- Task details
Collect each line of the records containing the string "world".

_____

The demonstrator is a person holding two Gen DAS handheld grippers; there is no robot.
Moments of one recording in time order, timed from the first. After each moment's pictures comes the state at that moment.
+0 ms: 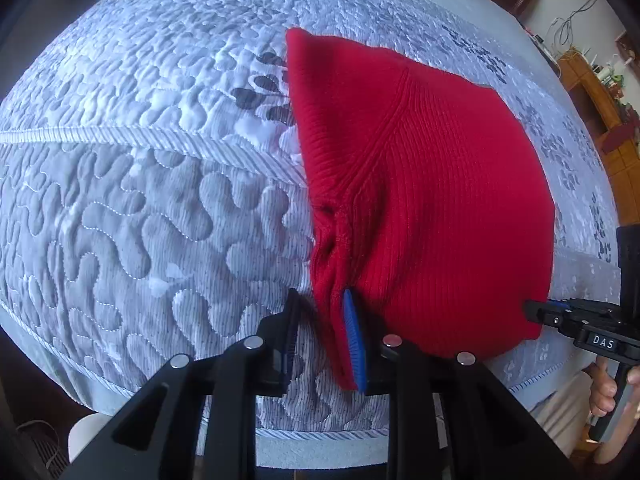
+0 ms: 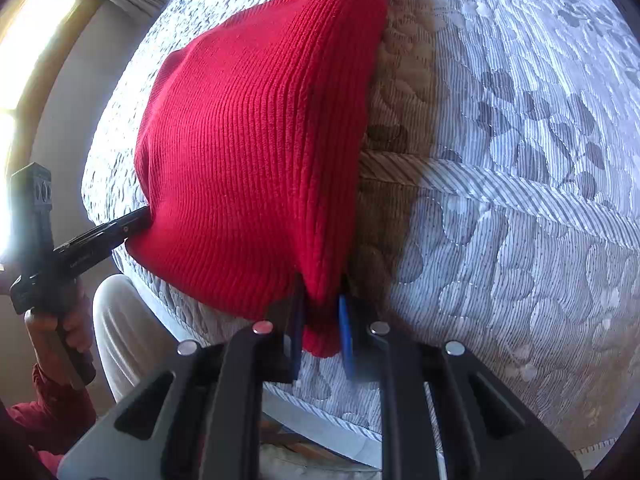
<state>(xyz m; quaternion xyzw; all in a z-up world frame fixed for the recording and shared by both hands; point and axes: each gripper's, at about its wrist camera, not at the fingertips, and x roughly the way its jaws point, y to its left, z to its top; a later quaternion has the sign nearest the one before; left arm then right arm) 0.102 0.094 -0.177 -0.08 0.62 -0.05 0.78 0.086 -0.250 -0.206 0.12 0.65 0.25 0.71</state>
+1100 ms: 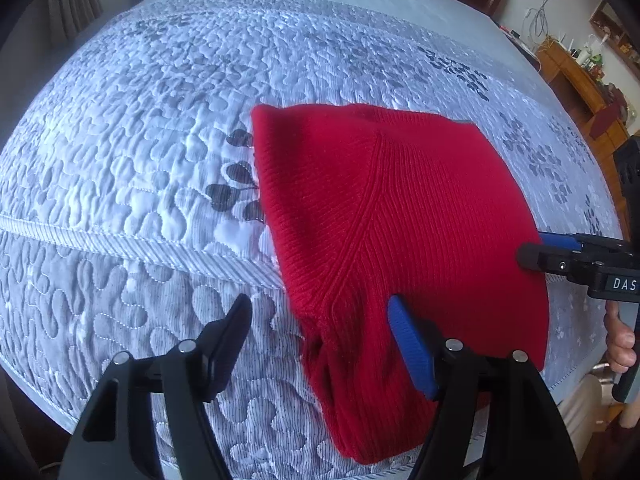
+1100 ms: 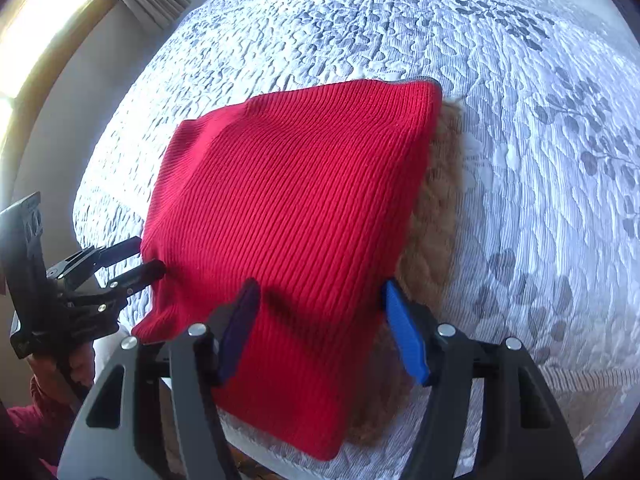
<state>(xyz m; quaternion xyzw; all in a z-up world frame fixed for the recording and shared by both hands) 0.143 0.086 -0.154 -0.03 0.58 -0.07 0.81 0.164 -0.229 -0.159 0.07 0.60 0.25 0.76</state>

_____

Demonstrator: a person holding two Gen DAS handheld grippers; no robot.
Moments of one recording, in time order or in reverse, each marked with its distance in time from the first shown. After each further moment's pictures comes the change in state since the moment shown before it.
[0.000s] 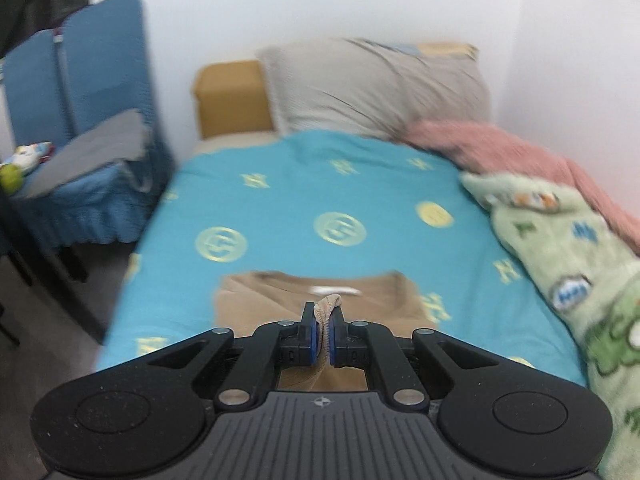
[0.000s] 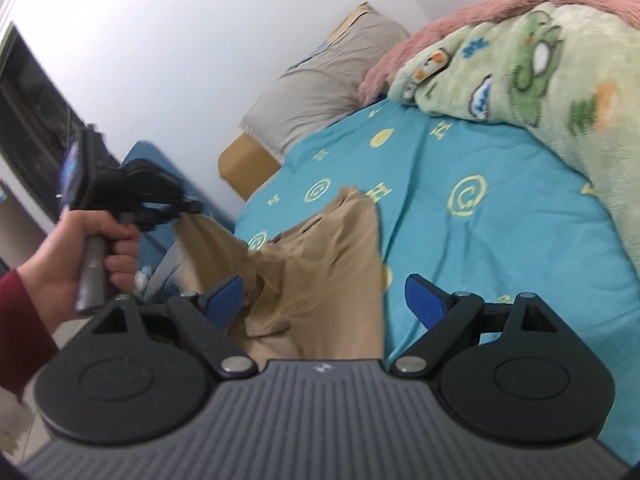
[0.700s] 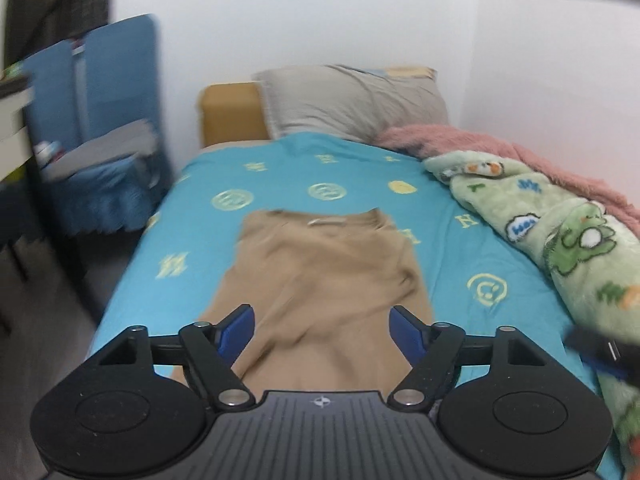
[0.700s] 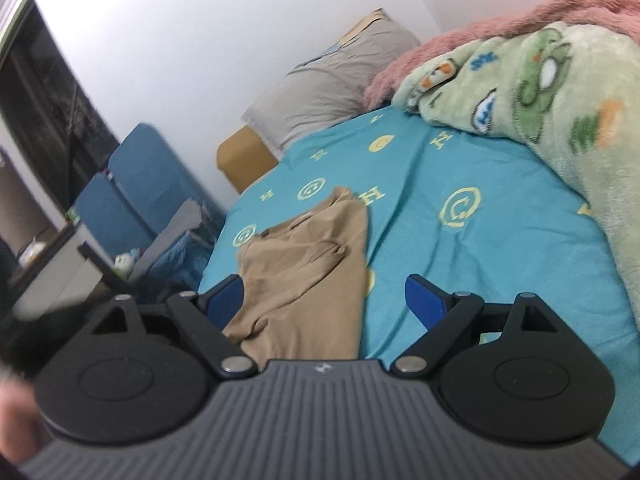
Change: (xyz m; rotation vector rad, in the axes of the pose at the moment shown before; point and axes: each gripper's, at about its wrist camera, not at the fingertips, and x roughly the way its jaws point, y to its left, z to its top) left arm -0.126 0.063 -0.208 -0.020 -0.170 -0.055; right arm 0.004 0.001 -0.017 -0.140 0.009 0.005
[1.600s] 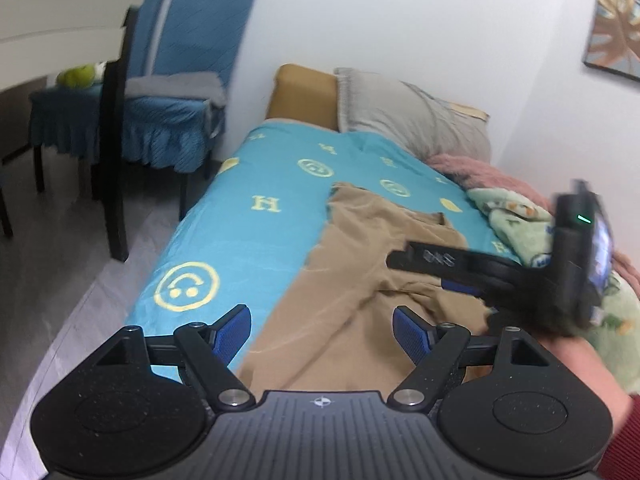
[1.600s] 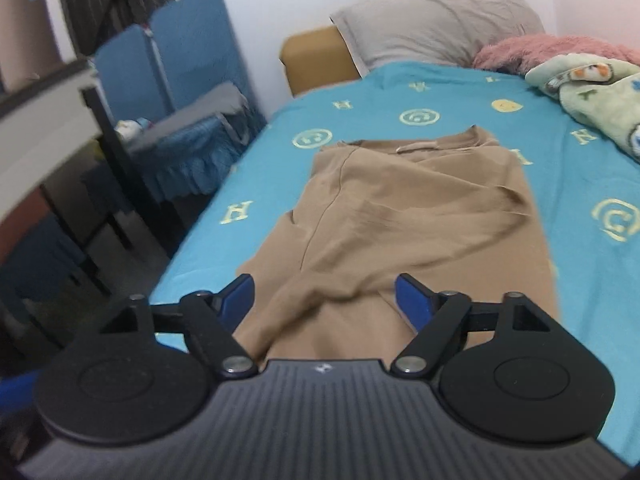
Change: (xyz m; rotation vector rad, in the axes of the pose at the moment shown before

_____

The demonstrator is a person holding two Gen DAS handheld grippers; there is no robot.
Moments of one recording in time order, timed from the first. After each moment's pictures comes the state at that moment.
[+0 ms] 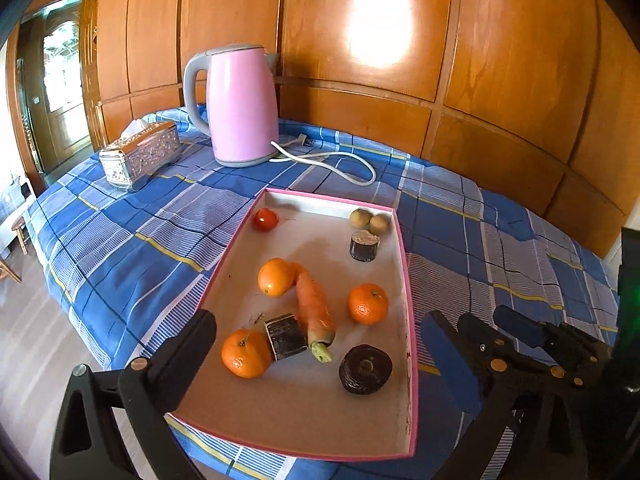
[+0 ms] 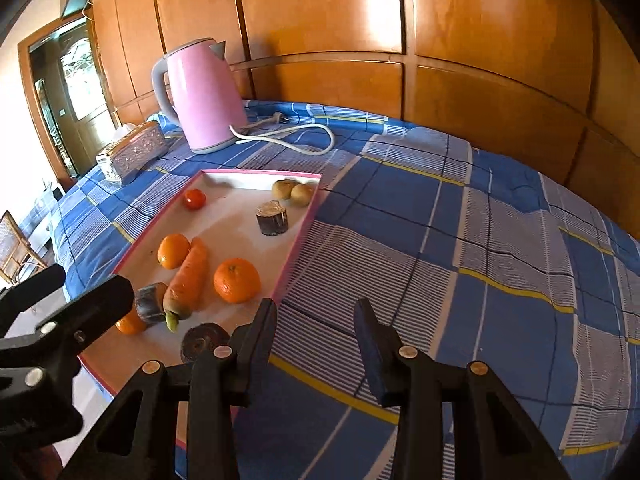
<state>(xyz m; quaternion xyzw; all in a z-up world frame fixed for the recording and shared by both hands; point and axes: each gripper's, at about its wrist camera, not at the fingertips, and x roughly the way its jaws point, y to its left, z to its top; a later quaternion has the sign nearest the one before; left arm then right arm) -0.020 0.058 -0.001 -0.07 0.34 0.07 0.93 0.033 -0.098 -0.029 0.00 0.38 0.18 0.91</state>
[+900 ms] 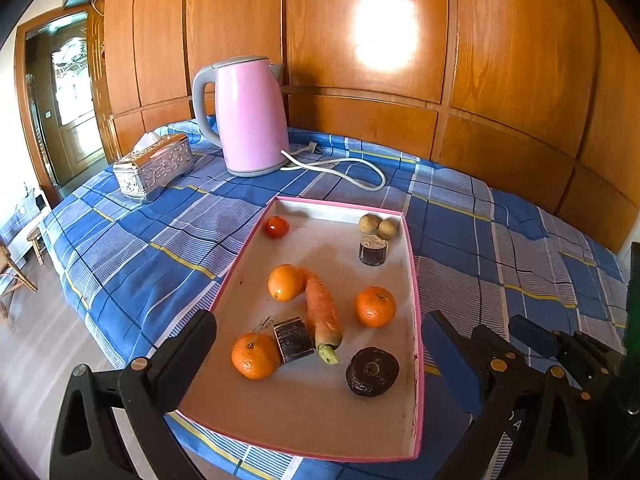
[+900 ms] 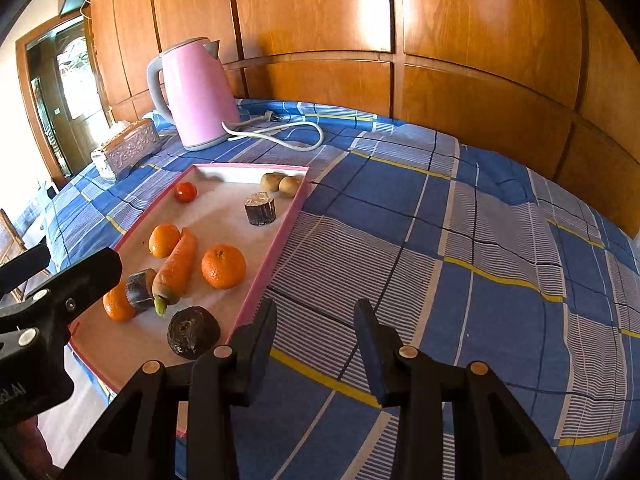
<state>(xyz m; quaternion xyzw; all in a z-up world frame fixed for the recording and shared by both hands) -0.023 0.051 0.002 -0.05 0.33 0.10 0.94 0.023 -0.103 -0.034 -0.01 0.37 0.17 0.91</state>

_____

- Result for this exercise
<state>(xyz m; quaternion xyzw; all in a z-up world frame fixed for the recording and shared by both hands; point and axes: each gripper's, at about its wrist camera, not at the fingertips, and x roughly the way its jaws point, y to its left, z to its top; a later quaternion has the sign nearest the one before; left arm then right arm) 0.102 0.094 -0.177 -0.08 0.62 -0.05 0.78 0.086 -0.250 -0.206 0.12 0.65 0.25 0.71</state>
<state>(xyz m; quaternion xyzw; all in a z-up world frame fixed for the recording and shared by both hands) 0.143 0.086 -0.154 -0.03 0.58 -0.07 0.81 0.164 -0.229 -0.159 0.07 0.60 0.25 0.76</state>
<state>(xyz m; quaternion xyzw; all in a z-up world frame fixed for the recording and shared by both hands; point and axes: each gripper's, at about its wrist camera, not at the fingertips, and x roughly the way its jaws point, y to its left, z to its top; a later quaternion has the sign nearest the one before; left arm then right arm) -0.020 0.058 -0.001 -0.07 0.34 0.07 0.93 0.033 -0.098 -0.029 0.00 0.38 0.18 0.91</state>
<state>(xyz m; quaternion xyzw; all in a z-up world frame fixed for the recording and shared by both hands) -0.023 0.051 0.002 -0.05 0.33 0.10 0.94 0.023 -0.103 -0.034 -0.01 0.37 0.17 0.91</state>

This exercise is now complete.